Ground Zero Cancer Victims Happy But Frustrated
9/11 Cancer Victims to Receive Zadroga Funds
Sept. 11, 2012— -- The World Trade Center Health Program will now provide treatment and compensation for first responders from 9/11 victims who were diagnosed with cancer after inhaling toxic dust at Ground Zero, program administrator Dr. John Howard announced Monday. But many first responders say they consider the expansion bittersweet.
Cancer had not previously been part of the James Zadroga 9/11 Health and Compensation Act, which set aside $4.3 billion to treat and otherwise compensate 9/11 victims. It included asthma, carpal tunnel syndrome and lower back pain, but not cancers because the cancer link to the dust cloud and debris that hung over lower Manhattan was unclear.
"They're only about ten years too late," said Jeffrey Stroehlein, who retired from the New York Fire Department in May 2011, two months after he was diagnosed with a type of brain cancer that affects the central nervous system. "I'm watching people die of these diseases, these ailments, as they go on and play ping pong," he said of government officials arguing over whether cancer should be included in Zadroga Act coverage.
Stroehlein began having headaches nearly ten years after he worked at Ground Zero, clearing debris with the rest of the first responders after the terrorist attack on September 11, 2001. He was diagnosed with cancer in March 2011, and underwent chemotherapy every other week for 14 weeks, followed by an intense 8-day round of chemo.
"It's kind of scary I was one of the lucky ones," he said.
Stroehlein said his highest cancer-related bill to date was more than $220,000, and he couldn't imagine what a first responder would do without good health coverage, which he was fortunate enough to have. But the Zadroga Act would not have been able to pay for his treatment because cancer wasn't covered.

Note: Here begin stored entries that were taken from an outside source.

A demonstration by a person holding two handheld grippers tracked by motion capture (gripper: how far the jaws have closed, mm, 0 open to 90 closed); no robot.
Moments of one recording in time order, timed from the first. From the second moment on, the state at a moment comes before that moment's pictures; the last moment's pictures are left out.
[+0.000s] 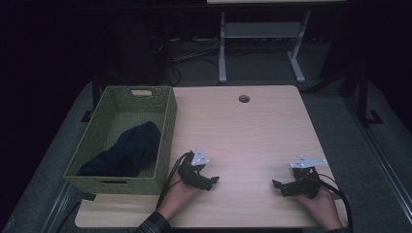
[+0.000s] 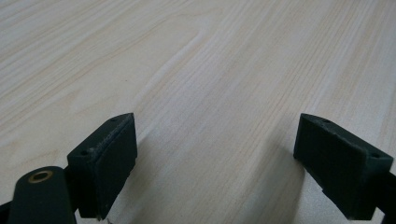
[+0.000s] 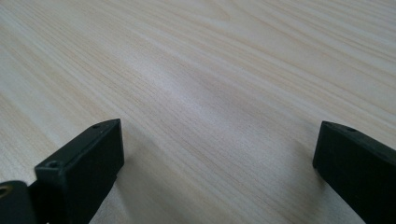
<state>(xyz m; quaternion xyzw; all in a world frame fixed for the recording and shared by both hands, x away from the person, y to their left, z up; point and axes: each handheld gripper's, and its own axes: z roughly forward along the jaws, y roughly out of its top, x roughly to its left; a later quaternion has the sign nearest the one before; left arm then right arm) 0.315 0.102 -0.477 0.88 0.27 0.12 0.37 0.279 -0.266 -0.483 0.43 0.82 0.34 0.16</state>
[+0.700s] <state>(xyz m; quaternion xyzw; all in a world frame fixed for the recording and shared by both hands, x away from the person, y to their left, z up) 0.314 0.104 -0.471 0.88 0.28 0.11 0.38 0.278 -0.266 -0.483 0.43 0.82 0.34 0.16</state>
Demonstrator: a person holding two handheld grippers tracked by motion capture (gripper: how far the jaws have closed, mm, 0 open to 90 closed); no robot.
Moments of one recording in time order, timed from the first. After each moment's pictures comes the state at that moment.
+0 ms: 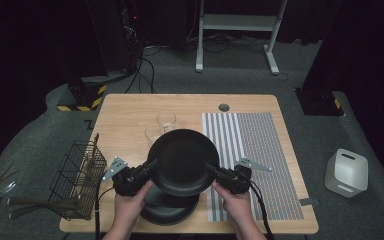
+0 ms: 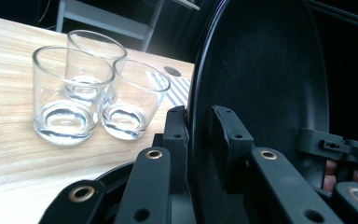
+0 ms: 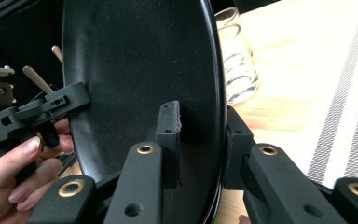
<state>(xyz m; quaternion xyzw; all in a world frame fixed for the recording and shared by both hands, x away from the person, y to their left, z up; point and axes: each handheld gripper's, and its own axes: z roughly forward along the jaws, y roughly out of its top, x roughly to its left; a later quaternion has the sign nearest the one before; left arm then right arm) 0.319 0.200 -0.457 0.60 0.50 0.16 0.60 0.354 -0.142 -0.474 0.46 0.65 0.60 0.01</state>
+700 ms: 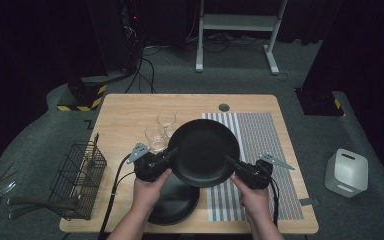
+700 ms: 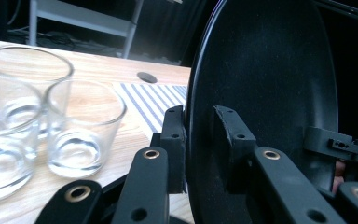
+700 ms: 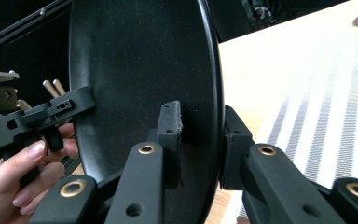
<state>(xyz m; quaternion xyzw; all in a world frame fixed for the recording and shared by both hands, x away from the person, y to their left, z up) 0.357 0.150 -0.439 0.63 0.47 0.14 0.60 0.361 -0.194 -0.458 0.48 0.62 0.62 0.04</state>
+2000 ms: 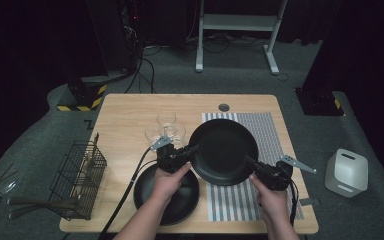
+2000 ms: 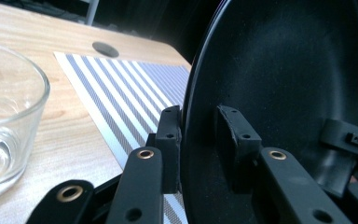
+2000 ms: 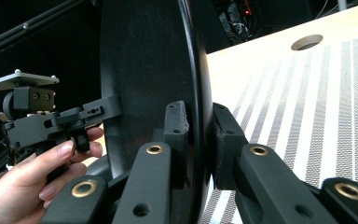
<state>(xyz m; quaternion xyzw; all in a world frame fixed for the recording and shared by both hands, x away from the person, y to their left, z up) 0.401 0.105 -0.465 0.65 0.47 0.05 0.60 0.357 -0.240 -0.456 0.49 0.61 0.62 0.07</state>
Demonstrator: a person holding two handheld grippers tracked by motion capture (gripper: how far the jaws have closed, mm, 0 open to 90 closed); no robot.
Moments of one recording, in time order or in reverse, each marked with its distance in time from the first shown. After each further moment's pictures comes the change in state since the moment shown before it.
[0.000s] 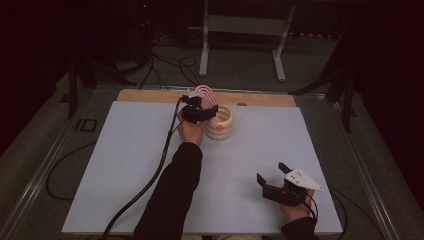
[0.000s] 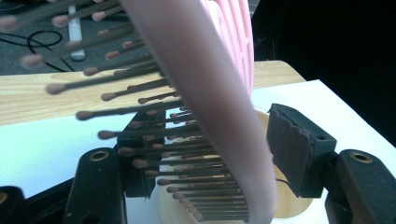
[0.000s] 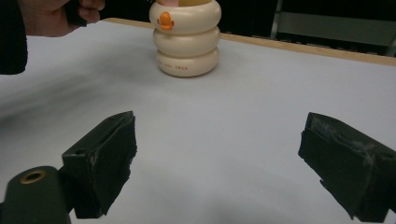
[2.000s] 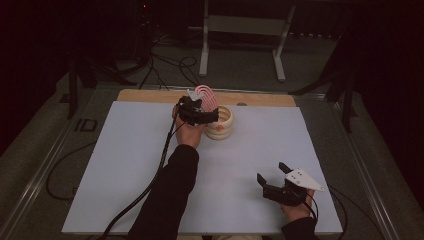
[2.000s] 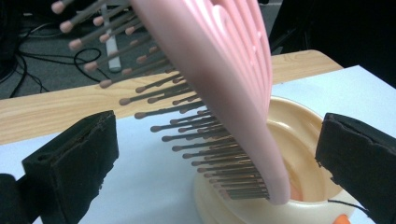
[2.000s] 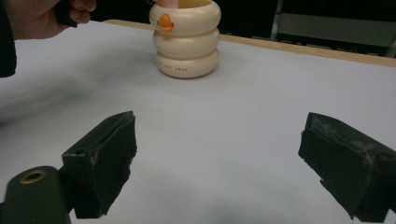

Stroehlein's last four MRIs have shown no signs of the cancer, but he doesn't like to use the phrase "cancer-free."
"I'm just a piece of the puzzle, one of thousands of first responders," he said, adding that he thinks some people probably had to foreclose on their homes to pay for cancer treatment. "Who's going to get your house back? ... Most people don't have that money lying around."
Tom Neal, a now-retired New York Police Department detective, says he's lucky his wife convinced him to purchase a smart health care plan, which covered the doctors he needed to treat his cancer. "I may be the president of the house, but my wife is the CEO."
Neal worked on the first floor of police headquarters in downtown Manhattan on 9/11. He said he heard an early bulletin about the attack on the radio and was able see the first World Trade Center tower on fire from the back of the NYPD building. And then there was the dust cloud that included asbestos, lead, glass, metal and other toxins.
"People were coming back to the headquarters, and it was all throughout the building and on all the floors," he said of the dust.
Neal said NYPD headquarters' air conditioning and heating system vents weren't cleaned until 2005, so while he sat at his desk processing DNA to help identify victims, he was breathing in carcinogens for years. He began having sinus and breathing problems as early as 2002, and doctors found a tumor in 2010 between his eyes that grew into the frontal lobe of his brain.